Di tempat lain, Ikhwan Sopa mendapat julukan Master Trainer EDAN. Diberi julukan demikian, karena Ikhwan-lah yang menemukan metode Power Workshop EDAN, sebuah metode pengembangan diri yang dipromosikan ”akan mentransformasi diri Anda menjadi orang yang jauh lebih percaya diri” dan memungkinkan Anda, antara lain, ”membangun suasana kerja yang spartan dan penuh semangat”.
EDAN adalah singkatan dari Energy (energi), Dignity (martabat), Anticipation (antisipasi), dan Nothing to lose (enggak ada ruginya). Saat ini jadwal Ikhwan sudah padat, melakukan road show menggelar training di berbagai kota di seluruh Indonesia.
Berbeda-beda
Para trainer dan penyedia jasa training tersebut berasal dari berbagai latar belakang. Welly dulunya bekerja di perusahaan distributor pita film seluloid. Setelah mengikuti berbagai seminar dan training pengembangan diri, Welly merasa ada perubahan cara berpikir. ”Training-training seperti itu mengubah mindset saya. Saya menjadi termotivasi, dan muncul ide untuk mendirikan jasa training,” kata Welly yang mendirikan BTO tahun 2004.
Sementara Jamil Azzaini adalah alumnus Jurusan Sosial Ekonomi Pertanian Institut Pertanian Bogor (IPB). Setelah lulus tahun 1992, dia sempat bekerja di Lembaga Pengabdian Masyarakat (LPM) IPB dan Dompet Dhuafa Rebublika.

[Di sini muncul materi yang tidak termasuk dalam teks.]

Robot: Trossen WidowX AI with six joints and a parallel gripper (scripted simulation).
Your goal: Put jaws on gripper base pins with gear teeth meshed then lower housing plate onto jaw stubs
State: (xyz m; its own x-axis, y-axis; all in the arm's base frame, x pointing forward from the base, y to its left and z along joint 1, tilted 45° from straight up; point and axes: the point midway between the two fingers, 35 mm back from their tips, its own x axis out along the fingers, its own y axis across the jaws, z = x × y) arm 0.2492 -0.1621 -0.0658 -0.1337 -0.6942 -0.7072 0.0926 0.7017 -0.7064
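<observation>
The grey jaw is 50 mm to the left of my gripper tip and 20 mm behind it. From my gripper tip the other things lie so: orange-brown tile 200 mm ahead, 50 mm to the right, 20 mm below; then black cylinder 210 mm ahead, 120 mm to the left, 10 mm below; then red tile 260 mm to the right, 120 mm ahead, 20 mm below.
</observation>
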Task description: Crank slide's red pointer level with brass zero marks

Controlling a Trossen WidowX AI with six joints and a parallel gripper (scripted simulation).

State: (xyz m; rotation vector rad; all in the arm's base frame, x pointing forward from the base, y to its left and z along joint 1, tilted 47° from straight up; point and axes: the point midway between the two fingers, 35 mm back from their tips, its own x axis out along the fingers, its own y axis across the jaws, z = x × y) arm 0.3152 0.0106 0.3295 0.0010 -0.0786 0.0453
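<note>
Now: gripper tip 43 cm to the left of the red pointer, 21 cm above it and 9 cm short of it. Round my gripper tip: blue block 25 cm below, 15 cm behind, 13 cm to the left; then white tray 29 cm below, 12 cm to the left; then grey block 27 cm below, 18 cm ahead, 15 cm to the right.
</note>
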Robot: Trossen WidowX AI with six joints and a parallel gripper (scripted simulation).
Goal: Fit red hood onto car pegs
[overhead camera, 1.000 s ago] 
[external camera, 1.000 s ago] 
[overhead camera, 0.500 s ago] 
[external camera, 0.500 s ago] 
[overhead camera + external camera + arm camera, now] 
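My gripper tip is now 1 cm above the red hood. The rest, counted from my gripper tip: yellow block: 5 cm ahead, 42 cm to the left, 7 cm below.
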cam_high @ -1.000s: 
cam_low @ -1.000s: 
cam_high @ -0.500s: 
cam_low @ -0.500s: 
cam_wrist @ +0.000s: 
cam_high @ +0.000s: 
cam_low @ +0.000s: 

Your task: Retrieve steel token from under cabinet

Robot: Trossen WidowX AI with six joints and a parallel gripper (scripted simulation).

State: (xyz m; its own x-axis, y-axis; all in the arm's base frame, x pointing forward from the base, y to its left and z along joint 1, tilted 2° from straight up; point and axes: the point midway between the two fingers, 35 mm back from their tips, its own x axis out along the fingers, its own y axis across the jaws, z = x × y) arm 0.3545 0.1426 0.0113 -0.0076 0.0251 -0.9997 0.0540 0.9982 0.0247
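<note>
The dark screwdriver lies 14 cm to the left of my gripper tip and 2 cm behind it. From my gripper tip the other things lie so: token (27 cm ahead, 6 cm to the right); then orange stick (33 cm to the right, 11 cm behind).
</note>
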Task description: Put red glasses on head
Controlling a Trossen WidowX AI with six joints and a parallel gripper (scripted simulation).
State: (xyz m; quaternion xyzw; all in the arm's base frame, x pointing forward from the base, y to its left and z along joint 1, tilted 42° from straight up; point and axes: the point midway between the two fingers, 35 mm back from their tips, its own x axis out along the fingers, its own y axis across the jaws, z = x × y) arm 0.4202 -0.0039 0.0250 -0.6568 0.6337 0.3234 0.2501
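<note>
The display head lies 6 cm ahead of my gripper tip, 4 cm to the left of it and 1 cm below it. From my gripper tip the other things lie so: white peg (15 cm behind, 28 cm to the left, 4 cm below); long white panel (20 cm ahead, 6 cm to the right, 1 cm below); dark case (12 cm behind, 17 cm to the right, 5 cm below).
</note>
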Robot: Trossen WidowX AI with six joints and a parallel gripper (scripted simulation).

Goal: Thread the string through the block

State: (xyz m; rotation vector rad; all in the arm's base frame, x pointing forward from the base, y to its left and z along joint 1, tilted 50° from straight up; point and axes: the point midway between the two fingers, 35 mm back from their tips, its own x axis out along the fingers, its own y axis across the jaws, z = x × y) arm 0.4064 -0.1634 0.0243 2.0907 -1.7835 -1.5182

Tahun 1995, ia mulai aktif sebagai pembicara publik dengan berbagai tema. ”Waktu itu Indonesia mulai dilanda krisis, dan saya berpendapat krisis terjadi karena masalah SDM. Jadi saya ingin memberikan sumbangsih saya dalam perbaikan SDM ini,” tutur Jamil yang mulai fokus menjadi trainer sejak 1999.
Ikhwan sendiri baru memulai workshop EDAN-nya setahun lalu. Metode dan materi pelatihannya diperoleh dari pengalamannya sendiri selama 18 tahun bekerja di berbagai lingkungan. ”Saya dulu sempat bekerja di Departemen Keuangan, kemudian setelah itu bekerja di sebuah konsultan keuangan. Saya memutuskan meninggalkan semuanya itu karena saya ingin fokus sebagai professional trainer, dan secara nyata saya lebih menyukai bidang ini,” papar lulusan Sekolah Tinggi Akuntansi Negara (STAN) ini.
Dunia memang bergerak supercepat sekarang. Itu yang menyebabkan di beberapa negara maju seperti di Eropa mulai dikenal usaha ”perlambatan” gerakan budaya. Atau kalau di lingkungan dekat kita, kita masih bisa bersyukur, ada nyonya yang menjual gepuk, dalam jumlah yang itu-itu saja—tidak menjadi produk massal—demi keinginan berbagi enaknya masakannya dengan orang lain. Atau penjual mi goreng, dengan tungku arang, yang mengajak orang tidak hanya sekadar nyam-nyam, tapi sabar menanti, bahkan untuk sebuah kenikmatan kecil.